First, we investigate theoretically the thermionic emission from three-dimensional Dirac semimetals (3D DSs), then we explore their practical application as the cathode of a thermionic energy generator (TIEG). Based on the linear energy dispersion around Dirac points, we derive the generalized analytical formula of the thermionic emission from 3D DSs through the Dirac Hamilton, which is significantly different from the Richardson–Dushman (RD) law for metallic materials.

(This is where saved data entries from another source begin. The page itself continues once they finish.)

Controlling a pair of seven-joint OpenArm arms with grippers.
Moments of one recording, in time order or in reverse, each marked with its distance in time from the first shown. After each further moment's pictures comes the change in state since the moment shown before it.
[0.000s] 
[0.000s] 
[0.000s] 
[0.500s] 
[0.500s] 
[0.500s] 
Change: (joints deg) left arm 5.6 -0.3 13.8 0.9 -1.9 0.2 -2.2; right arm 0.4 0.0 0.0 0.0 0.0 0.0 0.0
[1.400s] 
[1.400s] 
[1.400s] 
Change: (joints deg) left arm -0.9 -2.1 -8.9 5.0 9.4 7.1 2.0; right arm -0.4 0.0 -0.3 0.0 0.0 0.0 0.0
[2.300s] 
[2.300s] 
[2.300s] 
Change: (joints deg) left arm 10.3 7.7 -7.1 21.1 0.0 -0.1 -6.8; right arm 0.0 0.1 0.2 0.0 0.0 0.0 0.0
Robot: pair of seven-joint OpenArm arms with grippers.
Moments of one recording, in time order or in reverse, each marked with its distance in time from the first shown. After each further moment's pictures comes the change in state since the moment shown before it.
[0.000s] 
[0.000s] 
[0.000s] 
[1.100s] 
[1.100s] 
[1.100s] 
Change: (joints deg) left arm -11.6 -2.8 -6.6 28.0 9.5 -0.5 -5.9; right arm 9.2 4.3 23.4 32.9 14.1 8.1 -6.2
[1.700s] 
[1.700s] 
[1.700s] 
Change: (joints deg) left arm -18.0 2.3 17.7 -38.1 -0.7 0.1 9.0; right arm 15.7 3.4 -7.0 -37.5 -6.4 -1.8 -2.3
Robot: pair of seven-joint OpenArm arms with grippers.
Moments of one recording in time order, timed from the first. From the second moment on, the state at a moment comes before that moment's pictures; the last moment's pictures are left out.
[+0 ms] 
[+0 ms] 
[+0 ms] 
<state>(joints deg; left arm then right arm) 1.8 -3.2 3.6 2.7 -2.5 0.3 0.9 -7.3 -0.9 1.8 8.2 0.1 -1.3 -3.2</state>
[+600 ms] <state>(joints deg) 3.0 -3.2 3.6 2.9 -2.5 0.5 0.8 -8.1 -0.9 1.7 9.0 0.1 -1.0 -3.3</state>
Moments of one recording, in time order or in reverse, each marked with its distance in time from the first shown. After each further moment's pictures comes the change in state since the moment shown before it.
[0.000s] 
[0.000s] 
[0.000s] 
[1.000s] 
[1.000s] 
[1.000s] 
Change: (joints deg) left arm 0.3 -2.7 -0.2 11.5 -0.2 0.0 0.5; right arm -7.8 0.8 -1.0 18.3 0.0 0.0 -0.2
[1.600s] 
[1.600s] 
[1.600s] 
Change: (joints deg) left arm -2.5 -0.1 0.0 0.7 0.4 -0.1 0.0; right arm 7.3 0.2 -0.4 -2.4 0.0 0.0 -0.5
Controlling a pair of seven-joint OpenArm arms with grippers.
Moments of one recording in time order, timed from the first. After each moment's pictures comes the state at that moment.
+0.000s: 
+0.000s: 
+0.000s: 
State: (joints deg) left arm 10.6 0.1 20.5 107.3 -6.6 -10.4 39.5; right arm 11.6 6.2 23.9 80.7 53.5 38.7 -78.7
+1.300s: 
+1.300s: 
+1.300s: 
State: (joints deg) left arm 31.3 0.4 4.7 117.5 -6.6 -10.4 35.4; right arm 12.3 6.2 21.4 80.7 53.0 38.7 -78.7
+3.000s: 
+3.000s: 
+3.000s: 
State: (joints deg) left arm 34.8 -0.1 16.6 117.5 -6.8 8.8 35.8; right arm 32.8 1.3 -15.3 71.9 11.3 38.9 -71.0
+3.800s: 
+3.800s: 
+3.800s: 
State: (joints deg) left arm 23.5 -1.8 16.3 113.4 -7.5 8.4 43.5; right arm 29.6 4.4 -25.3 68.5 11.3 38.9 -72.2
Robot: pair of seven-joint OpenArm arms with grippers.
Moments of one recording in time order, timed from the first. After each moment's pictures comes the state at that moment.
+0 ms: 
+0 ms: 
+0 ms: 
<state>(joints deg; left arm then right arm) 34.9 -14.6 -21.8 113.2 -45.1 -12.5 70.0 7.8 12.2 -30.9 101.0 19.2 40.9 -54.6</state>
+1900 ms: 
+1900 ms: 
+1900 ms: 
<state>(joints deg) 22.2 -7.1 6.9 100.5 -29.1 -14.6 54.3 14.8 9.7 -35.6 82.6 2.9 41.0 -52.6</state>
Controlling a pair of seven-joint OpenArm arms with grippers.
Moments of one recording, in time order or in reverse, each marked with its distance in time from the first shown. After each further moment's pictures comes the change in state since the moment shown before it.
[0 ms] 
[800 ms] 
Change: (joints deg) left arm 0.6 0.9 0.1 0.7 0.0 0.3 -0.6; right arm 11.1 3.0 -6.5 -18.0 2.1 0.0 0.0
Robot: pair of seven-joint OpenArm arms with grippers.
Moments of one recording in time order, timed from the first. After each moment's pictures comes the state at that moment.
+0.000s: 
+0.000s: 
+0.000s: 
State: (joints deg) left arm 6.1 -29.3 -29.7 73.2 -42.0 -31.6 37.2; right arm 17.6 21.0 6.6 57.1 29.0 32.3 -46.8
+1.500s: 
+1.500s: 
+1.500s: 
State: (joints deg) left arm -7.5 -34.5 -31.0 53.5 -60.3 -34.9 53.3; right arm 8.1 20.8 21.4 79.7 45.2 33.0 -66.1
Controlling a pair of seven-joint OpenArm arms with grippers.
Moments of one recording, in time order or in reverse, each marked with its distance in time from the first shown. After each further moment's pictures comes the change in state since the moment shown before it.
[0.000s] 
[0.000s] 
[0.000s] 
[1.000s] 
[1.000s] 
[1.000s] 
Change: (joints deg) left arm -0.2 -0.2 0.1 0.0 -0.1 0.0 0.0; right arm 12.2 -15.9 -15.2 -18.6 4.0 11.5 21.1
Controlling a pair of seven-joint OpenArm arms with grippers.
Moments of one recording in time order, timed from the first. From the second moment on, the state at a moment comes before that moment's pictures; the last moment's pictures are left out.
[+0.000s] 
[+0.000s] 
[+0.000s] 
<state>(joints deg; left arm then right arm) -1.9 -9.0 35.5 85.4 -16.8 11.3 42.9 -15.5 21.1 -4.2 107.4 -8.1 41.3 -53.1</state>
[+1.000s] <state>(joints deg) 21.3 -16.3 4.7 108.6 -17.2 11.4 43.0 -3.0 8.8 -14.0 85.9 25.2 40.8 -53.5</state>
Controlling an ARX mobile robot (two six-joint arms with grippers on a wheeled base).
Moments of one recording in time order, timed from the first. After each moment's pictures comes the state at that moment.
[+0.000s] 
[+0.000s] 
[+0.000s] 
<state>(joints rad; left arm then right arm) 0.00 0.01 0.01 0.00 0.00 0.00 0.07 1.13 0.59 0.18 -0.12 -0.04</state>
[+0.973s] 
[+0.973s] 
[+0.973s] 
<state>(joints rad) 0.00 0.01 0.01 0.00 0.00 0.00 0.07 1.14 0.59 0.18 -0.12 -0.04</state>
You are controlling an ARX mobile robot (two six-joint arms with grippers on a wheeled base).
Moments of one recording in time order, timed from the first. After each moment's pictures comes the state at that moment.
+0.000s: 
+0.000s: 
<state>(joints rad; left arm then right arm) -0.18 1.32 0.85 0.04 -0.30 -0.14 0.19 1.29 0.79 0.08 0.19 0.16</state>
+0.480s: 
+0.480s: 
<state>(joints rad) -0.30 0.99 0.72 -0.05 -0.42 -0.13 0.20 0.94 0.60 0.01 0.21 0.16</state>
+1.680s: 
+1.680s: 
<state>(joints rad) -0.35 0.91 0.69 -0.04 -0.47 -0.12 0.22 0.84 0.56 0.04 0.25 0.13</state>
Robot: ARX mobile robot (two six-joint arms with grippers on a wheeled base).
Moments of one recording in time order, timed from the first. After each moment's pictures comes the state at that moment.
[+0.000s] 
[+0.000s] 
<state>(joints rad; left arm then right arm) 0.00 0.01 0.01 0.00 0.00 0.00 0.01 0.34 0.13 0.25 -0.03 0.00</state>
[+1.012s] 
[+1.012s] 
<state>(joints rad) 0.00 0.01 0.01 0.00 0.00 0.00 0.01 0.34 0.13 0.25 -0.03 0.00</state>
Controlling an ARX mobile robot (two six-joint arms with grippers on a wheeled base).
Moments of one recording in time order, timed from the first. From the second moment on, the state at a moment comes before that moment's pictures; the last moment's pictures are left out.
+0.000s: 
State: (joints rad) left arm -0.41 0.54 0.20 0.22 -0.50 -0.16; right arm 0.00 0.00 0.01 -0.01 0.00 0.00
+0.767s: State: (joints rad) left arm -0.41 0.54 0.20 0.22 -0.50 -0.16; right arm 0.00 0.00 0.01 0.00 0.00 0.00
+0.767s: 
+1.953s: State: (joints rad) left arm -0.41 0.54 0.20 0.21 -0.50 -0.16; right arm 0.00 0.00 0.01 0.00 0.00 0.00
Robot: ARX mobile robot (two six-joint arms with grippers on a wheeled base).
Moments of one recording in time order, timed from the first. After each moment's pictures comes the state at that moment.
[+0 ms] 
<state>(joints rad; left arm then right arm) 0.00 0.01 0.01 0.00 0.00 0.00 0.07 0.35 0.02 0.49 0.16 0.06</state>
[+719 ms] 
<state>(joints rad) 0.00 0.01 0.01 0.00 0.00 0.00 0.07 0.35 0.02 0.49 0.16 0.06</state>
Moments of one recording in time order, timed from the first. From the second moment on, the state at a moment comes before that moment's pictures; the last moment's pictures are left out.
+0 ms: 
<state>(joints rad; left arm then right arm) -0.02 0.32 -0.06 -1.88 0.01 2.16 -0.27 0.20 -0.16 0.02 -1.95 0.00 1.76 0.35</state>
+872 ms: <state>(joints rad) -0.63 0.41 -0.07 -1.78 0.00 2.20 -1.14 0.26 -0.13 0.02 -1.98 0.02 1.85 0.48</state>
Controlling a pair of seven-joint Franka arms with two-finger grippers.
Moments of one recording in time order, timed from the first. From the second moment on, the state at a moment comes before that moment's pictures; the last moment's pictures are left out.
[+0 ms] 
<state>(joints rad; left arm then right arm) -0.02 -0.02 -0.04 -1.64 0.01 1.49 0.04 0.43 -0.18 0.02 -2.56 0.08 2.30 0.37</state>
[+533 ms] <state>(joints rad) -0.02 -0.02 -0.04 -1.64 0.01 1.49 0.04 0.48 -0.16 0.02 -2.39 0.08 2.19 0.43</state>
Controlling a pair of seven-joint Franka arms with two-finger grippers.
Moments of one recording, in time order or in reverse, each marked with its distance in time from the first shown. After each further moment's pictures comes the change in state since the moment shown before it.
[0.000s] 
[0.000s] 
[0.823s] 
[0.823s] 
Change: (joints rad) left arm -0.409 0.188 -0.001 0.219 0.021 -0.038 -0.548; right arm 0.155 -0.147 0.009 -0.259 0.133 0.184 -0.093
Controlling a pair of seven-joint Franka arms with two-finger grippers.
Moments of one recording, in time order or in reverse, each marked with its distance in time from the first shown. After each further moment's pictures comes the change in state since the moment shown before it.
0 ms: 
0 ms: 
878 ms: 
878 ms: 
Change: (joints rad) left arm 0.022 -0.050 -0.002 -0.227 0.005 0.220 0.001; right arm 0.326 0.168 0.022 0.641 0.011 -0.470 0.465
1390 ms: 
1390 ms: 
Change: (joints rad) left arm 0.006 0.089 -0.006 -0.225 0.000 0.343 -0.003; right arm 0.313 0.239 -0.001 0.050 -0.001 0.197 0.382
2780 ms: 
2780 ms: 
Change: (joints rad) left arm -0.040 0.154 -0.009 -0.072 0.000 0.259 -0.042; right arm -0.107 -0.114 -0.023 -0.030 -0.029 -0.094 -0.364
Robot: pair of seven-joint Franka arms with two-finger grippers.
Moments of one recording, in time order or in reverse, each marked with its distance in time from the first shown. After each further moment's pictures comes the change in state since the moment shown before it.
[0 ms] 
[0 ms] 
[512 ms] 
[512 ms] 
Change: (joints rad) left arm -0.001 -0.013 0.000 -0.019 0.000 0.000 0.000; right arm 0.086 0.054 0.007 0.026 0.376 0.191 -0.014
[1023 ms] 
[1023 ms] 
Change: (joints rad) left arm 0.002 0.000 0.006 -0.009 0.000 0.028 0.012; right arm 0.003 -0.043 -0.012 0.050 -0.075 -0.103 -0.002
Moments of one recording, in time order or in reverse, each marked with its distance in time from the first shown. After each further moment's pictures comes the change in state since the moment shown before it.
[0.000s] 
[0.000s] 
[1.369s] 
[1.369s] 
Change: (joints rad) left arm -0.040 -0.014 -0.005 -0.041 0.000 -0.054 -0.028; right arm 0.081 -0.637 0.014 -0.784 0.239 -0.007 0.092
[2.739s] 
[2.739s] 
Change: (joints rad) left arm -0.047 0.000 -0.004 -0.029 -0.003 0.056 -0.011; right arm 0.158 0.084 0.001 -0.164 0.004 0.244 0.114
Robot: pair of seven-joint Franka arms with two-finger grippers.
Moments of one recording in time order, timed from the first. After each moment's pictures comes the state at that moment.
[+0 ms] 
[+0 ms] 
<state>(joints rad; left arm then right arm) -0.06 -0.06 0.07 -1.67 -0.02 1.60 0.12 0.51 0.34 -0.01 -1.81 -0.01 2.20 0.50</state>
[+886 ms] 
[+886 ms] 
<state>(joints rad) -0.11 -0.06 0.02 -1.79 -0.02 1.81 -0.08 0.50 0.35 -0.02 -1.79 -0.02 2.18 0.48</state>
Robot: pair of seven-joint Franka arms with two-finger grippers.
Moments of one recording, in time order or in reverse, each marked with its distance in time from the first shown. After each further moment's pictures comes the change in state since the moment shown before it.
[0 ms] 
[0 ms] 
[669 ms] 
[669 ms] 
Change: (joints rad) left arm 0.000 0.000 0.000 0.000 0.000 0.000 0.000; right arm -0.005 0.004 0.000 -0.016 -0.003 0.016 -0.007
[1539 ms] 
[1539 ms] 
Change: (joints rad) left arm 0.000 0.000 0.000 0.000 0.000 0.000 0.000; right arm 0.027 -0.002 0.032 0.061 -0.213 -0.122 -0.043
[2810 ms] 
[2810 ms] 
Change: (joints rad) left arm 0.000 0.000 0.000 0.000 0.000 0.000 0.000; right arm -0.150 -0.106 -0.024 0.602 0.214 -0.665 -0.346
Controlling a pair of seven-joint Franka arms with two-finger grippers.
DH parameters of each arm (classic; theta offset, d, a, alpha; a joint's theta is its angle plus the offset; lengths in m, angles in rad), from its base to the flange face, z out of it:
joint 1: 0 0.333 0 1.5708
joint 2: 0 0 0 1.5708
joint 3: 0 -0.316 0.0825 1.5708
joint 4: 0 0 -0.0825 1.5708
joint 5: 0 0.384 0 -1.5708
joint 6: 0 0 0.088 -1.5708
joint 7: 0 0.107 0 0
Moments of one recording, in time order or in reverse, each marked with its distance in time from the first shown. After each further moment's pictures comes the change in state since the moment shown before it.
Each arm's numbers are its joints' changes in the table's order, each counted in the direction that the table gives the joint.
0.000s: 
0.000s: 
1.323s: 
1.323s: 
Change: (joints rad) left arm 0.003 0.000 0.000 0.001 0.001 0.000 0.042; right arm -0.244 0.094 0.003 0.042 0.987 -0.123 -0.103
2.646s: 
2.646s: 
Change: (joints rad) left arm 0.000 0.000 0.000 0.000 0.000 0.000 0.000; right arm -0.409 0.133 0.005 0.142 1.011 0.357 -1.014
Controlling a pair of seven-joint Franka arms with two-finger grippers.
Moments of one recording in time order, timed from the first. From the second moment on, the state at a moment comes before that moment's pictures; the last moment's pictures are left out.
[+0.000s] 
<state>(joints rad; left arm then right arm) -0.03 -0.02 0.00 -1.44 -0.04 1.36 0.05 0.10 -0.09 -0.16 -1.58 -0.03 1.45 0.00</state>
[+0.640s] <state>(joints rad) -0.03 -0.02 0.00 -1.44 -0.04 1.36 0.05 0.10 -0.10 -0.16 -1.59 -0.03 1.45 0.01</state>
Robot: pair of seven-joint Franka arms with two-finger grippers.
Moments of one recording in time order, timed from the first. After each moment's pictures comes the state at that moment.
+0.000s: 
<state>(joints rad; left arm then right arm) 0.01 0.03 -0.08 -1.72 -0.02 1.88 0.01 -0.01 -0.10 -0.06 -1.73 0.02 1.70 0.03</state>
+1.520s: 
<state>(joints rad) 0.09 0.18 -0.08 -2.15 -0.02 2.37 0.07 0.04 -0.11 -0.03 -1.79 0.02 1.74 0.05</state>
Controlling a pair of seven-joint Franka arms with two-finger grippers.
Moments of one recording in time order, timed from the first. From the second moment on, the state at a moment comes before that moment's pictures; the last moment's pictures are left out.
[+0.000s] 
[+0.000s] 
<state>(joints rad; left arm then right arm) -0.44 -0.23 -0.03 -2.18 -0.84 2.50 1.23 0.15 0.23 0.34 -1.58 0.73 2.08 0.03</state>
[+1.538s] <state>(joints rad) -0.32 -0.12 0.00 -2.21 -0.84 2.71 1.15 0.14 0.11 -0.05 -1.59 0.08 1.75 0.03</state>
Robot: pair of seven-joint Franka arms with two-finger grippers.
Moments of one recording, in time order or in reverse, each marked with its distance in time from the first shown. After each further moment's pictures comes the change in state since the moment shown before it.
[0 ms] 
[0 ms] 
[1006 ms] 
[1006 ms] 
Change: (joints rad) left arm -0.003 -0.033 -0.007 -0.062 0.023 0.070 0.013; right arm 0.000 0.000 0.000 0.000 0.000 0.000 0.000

The reason for this originates from the fact that electrons behave like massless fermions and follow ultrarelativistic quasiparticle dynamics in 3D DSs, deviating from the nonrelativistic electrons with a parabolic energy dispersion in conventional metal materials. We develop a theoretical model of the solid-state thermionic energy generator using 3D DSs as the cathode and obtain its optimal working regions at different temperatures. For a 3D DS-based cathode at 1400 K, the maximum efficiency of the proposed TIEG can reach 50.0%, where the correspondingly optimal work functions of the cathode and anode are 2.05 eV and 0.612 eV, respectively. The results presented in this work demonstrate that 3D DSs are superior to metallic materials and graphene in thermionic application, and will contribute to the choice of electrode materials, optimal designs, and control operative conditions of practical TIEGs.